**Exercise aim:**
Each record that follows should be duplicated exactly, except for its pictures.

**Information supplied:**
<<<<

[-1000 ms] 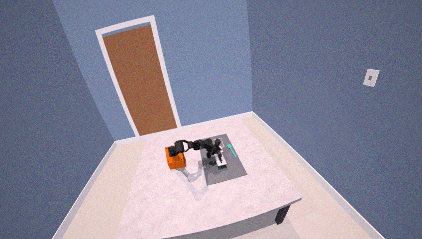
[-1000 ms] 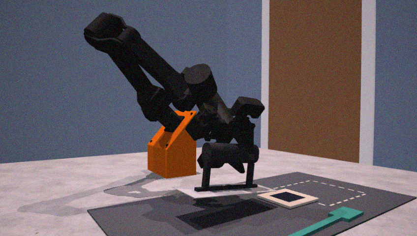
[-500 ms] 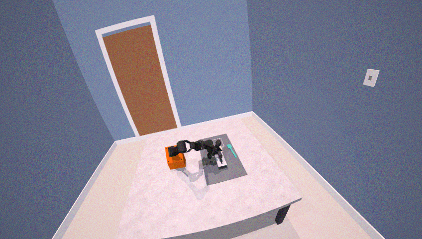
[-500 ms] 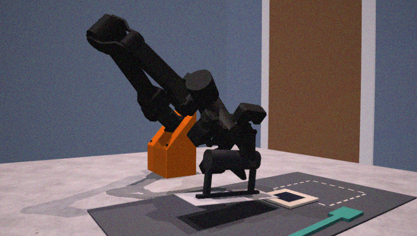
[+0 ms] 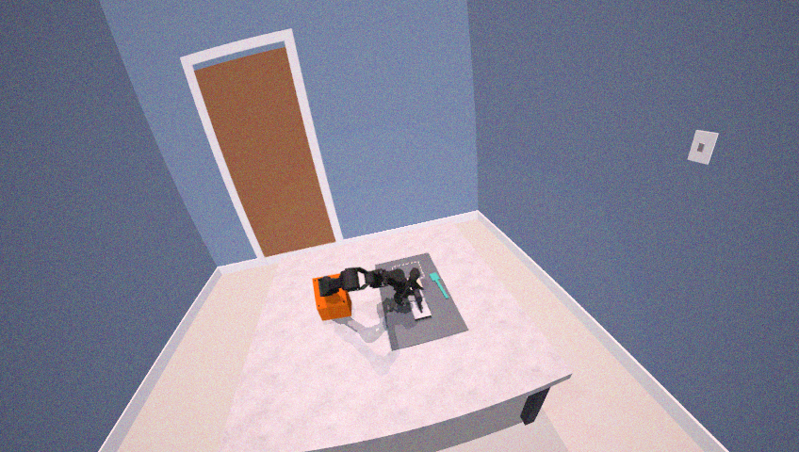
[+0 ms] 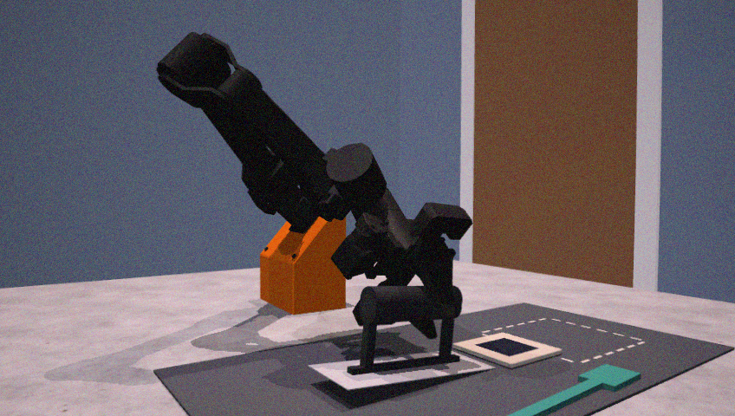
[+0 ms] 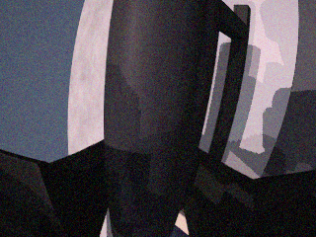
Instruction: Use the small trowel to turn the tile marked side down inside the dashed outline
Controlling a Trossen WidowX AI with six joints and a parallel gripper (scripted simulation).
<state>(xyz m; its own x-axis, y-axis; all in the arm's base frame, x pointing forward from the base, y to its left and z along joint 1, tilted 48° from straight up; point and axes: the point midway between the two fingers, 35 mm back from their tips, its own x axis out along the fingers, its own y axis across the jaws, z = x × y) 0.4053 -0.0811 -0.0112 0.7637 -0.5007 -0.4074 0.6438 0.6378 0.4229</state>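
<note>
Now: the dark mat 3 cm behind my gripper tip, 7 cm to the left of it and 7 cm below it. From my gripper tip the other things lie so: tile (3 cm behind, 13 cm to the left, 5 cm below); teal t-shaped tool (11 cm ahead, 10 cm to the left, 5 cm below).
</note>
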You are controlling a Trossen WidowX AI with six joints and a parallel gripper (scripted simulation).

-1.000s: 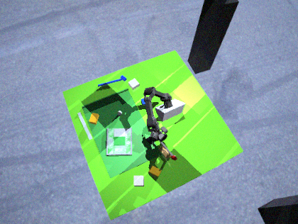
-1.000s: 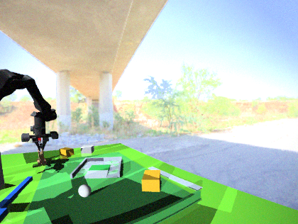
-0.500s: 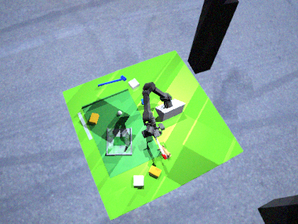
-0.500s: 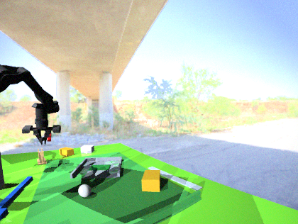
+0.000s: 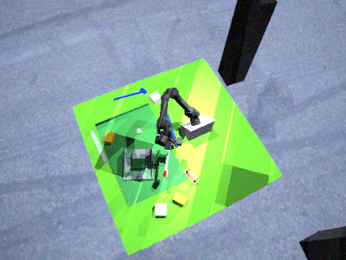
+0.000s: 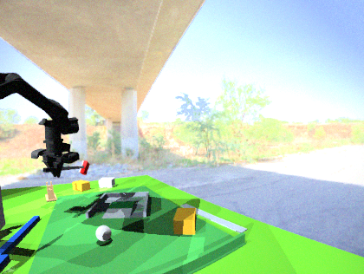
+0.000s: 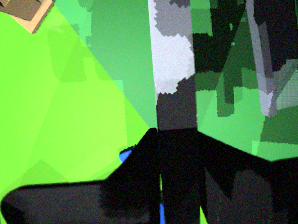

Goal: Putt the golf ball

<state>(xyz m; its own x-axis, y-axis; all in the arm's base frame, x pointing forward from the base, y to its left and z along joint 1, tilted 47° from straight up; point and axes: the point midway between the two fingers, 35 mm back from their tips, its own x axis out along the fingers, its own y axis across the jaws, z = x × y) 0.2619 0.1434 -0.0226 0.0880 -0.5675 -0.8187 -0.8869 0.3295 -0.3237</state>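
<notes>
My gripper tip is 80 mm to the right of the red putter, 40 mm short of it and 20 mm below it. Also, from my gripper tip: grey bar (500 mm ahead, 260 mm to the right, 140 mm below); then wooden rack (230 mm to the left, 110 mm below, 90 mm behind); then white golf ball (260 mm to the right, 160 mm ahead, 120 mm below).
</notes>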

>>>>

**Answer to the exercise:**
[-1000 ms] 
[-1000 ms] 
[-500 ms] 
[-500 ms] 
[+0 ms] 
[+0 ms] 
[+0 ms] 
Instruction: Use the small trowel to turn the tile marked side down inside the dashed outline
Controlling a Trossen WidowX AI with six joints and a parallel gripper (scripted simulation).
<state>(xyz m; its own x-axis, y-axis; all in the arm's base frame, x pointing forward from the base, y to its left and z along joint 1, tilted 48° from straight up; point and axes: the point midway between the two fingers, 35 mm back from their tips, its own x axis out along the fingers, its own y axis across the jaws, z = x × y) 0.4053 -0.0811 -0.0112 0.7637 -0.5007 -0.4074 0.6438 0.6378 0.4229</state>
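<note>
Now: the dark mat 3 cm behind my gripper tip, 7 cm to the left of it and 7 cm below it. From my gripper tip the other things lie so: tile (3 cm behind, 13 cm to the left, 5 cm below); teal t-shaped tool (11 cm ahead, 10 cm to the left, 5 cm below).
</note>
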You are controlling a Trossen WidowX AI with six joints and a parallel gripper (scripted simulation).

-1.000s: 
-1.000s: 
-0.500s: 
-0.500s: 
+0.000s: 
+0.000s: 
+0.000s: 

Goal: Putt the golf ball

<state>(xyz m; its own x-axis, y-axis; all in the arm's base frame, x pointing forward from the base, y to its left and z along joint 1, tilted 47° from straight up; point and axes: the point midway between the two fingers, 35 mm back from their tips, its own x axis out along the fingers, its own y axis across the jaws, z = x × y) 0.2619 0.1434 -0.0226 0.0880 -0.5675 -0.8187 -0.8869 0.3295 -0.3237</state>
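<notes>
My gripper tip is 80 mm to the right of the red putter, 40 mm short of it and 20 mm below it. Also, from my gripper tip: grey bar (500 mm ahead, 260 mm to the right, 140 mm below); then wooden rack (230 mm to the left, 110 mm below, 90 mm behind); then white golf ball (260 mm to the right, 160 mm ahead, 120 mm below).
</notes>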

No further response is needed.